Cannibalizing past creativity again
Dec. 14th, 2002 11:25 pm
A post of
mamishka’s
- One-N Canon is archived on Jo Walton’s Interstichia page, and she seems to have almost consistently misspelled my last name.
- This parody of part of Kipling’s “In the Neolithic Age” was inspired by an argument over software interfaces. I’ve always liked this Kipling, even though the savage wit of the first half (“And I left my views on Art, barbed and tanged, below the heart”) undermines the message it seems to be advocating.
- More Kipling — “A Keebler Song” after “A Pict Song”. I’m not as fond of “A Pict Song” as most sf fans seem to be; it seems to feed into a widespread affection for a kind of kneejerk faux-anti-authoritarianism. (Mind, I have a healthy respect for real, earnest, thoughtful anti-authoritarianism.)
- “Attention all passengers” is a parody of the opening of the Tao Te Ching. For a while I was using the last three lines as a .sig quote.
- “Three quarks for muster Mark”, Tolkein meets Joyce meets modern physics. My favorite thing about this one is that it’s one of the top-rated Google returns for the title phrase, which is a quote from Joyce’s Finnigans Wake. I got email earlier this year from a translator asking me about a song of that title that shows up in a 1992 novel; he wasn’t familiar with the Joyce, and assumed it was a reference to my parody.
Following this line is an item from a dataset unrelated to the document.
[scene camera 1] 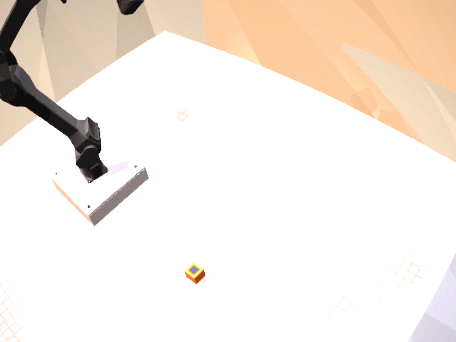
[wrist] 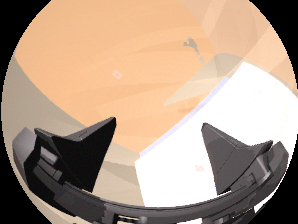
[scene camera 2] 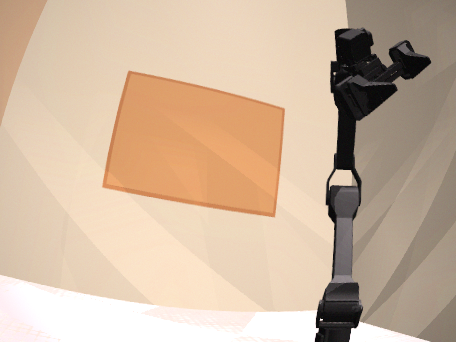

- This short parody of “Particle Man” came in the wake of the December 2000 Bush v. Gore decision.
- A one-verse “Modern Major General” parody that confuses even me at two years’ remove.
- A team effort: Pamela Dean and I, cross-breeding “Jabberwocky” with “Witch of the Westmorland”.
- This isn’t poetry. I’m not quite sure what it is. Or this, which isn’t even parody.